_Action item_: Wherever a line in the records below contains "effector", copy that line.

_Dataset extract_:
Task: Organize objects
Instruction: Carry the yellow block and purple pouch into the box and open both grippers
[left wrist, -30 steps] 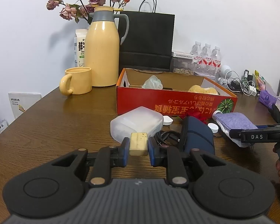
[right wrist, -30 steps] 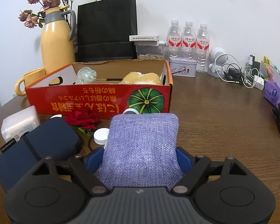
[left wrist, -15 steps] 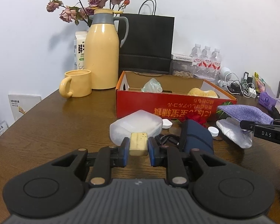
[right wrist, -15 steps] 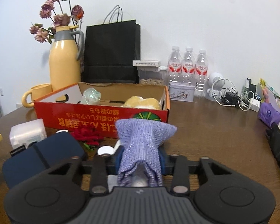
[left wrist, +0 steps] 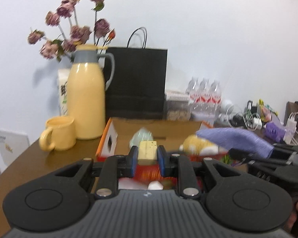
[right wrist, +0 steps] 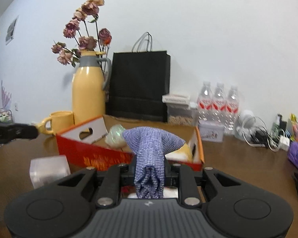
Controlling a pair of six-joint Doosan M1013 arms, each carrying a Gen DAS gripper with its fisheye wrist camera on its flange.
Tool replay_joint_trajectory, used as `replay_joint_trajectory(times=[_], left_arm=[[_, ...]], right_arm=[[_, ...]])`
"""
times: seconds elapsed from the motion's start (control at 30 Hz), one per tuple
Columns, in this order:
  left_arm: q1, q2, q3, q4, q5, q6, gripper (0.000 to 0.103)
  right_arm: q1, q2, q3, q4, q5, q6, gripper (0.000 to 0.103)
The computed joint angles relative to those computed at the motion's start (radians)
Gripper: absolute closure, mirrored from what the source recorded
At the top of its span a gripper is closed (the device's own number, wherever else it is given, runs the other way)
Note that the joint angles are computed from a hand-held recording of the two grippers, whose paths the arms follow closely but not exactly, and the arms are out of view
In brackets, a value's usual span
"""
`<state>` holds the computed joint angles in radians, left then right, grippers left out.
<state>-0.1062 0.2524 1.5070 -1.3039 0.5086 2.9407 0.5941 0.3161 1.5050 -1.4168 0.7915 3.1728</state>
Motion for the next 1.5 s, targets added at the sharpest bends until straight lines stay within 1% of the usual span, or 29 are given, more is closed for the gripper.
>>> replay_joint_trajectory(times=[0.13,0.23,0.3,0.43,0.53,0.63,0.77,0.83,0.9,1.0,1.03,1.07,1.1,1.13,1.17,1.2,1.23,1.27,1.37,1.5], left_arm=[[-0.025,0.04,-0.065,0.005,-0.015,-0.028,0.082],[-0.04,0.074,-0.116,0.045,-0.027,-0.091,0.082],[-0.054,0.099,-0.15,0.084,-0.047,-0.136,0.082],[-0.074,0.151,-0.217,0.2,-0.066,-0.273,0.082],[-0.086,0.188,-0.267,0.314,-0.074,-0.394,0.082],[-0.094,0.216,-0.302,0.398,-0.067,-0.477,0.082],[-0.096,0.232,-0.313,0.46,-0.049,-0.515,0.081],[-0.093,0.233,-0.31,0.445,-0.041,-0.495,0.081],[-0.093,0.23,-0.305,0.437,-0.048,-0.481,0.081],[-0.092,0.226,-0.299,0.419,-0.055,-0.467,0.079],[-0.091,0.226,-0.298,0.414,-0.058,-0.46,0.077],[-0.09,0.226,-0.299,0.407,-0.057,-0.453,0.068],[-0.091,0.224,-0.297,0.409,-0.065,-0.457,0.051],[-0.093,0.223,-0.294,0.413,-0.077,-0.462,0.041],[-0.093,0.221,-0.287,0.392,-0.094,-0.442,0.021],[-0.094,0.22,-0.283,0.372,-0.107,-0.427,0.012],[-0.094,0.22,-0.283,0.369,-0.114,-0.43,0.008],[-0.095,0.22,-0.283,0.376,-0.116,-0.441,0.0],[-0.097,0.217,-0.28,0.384,-0.137,-0.449,0.0],[-0.097,0.216,-0.279,0.386,-0.142,-0.461,0.0]], right_arm=[[-0.024,0.038,-0.069,0.0,-0.035,-0.033,0.084],[-0.042,0.071,-0.125,0.029,-0.055,-0.075,0.084],[-0.056,0.093,-0.158,0.064,-0.068,-0.108,0.084],[-0.087,0.138,-0.222,0.157,-0.087,-0.177,0.084],[-0.106,0.165,-0.255,0.222,-0.098,-0.229,0.084],[-0.118,0.183,-0.273,0.269,-0.104,-0.268,0.084],[-0.123,0.194,-0.285,0.329,-0.091,-0.329,0.084],[-0.124,0.194,-0.284,0.343,-0.083,-0.336,0.084],[-0.123,0.192,-0.284,0.352,-0.077,-0.343,0.083],[-0.122,0.193,-0.285,0.358,-0.062,-0.348,0.072],[-0.121,0.193,-0.287,0.359,-0.057,-0.348,0.06],[-0.119,0.193,-0.286,0.347,-0.049,-0.334,0.043],[-0.117,0.194,-0.285,0.327,-0.04,-0.312,0.034],[-0.114,0.194,-0.285,0.307,-0.031,-0.294,0.018],[-0.112,0.192,-0.283,0.29,-0.029,-0.281,0.01],[-0.113,0.191,-0.282,0.294,-0.033,-0.283,0.008],[-0.115,0.19,-0.284,0.315,-0.042,-0.297,0.004],[-0.117,0.189,-0.284,0.33,-0.05,-0.307,0.0],[-0.117,0.192,-0.292,0.347,-0.044,-0.326,0.0],[-0.114,0.193,-0.294,0.34,-0.034,-0.319,0.0]])
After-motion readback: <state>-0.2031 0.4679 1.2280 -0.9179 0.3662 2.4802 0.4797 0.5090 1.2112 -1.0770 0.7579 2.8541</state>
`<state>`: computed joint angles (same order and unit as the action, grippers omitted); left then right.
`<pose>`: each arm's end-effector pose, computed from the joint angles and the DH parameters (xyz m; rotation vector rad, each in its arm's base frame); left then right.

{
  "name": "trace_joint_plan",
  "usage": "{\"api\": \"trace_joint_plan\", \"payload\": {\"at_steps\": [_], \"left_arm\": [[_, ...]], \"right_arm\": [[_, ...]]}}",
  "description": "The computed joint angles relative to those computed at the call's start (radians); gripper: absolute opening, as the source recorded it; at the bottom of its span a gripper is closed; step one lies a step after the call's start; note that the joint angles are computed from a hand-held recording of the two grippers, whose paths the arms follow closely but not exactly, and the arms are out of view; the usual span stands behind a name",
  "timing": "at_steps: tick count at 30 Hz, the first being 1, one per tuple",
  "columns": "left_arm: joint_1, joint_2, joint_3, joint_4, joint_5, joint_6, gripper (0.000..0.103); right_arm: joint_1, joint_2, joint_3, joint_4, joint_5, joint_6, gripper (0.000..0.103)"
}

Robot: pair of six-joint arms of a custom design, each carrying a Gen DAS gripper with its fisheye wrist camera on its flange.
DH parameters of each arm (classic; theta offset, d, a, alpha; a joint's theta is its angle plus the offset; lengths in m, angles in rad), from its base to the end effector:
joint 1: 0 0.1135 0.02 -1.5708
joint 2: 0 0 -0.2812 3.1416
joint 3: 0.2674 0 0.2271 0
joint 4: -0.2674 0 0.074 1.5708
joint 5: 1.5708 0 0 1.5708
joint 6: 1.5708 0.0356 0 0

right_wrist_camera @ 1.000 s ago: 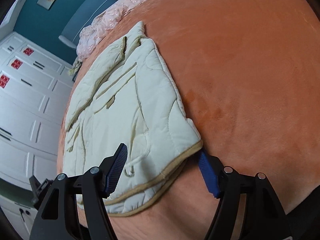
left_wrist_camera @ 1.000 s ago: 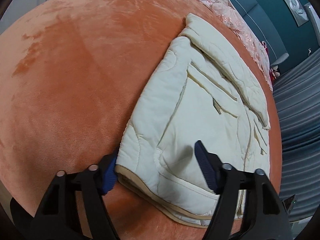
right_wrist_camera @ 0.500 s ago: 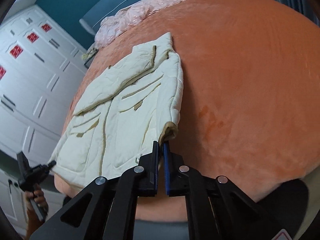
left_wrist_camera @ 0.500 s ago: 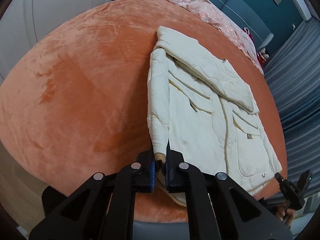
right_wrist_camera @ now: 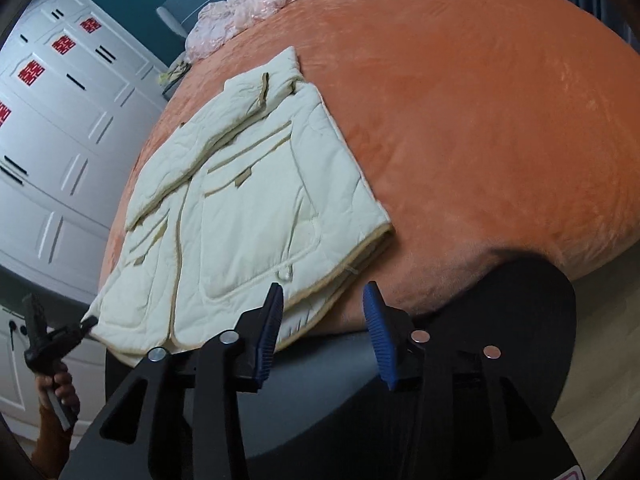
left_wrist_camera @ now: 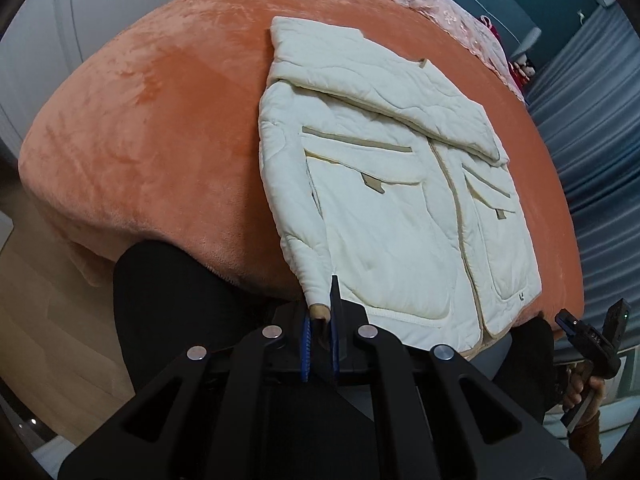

_Solution_:
`<pose>`: each arm's end-effector pose, computed from the joint angles and the DH parameters (xyz m; rotation vector rad, each in its arm's base frame); left then right.
DH parameters of each arm (classic; theta offset, d, a, alpha; a joint's theta is its angle plus the offset; lengths in m, angles in rad), from its base to the end effector:

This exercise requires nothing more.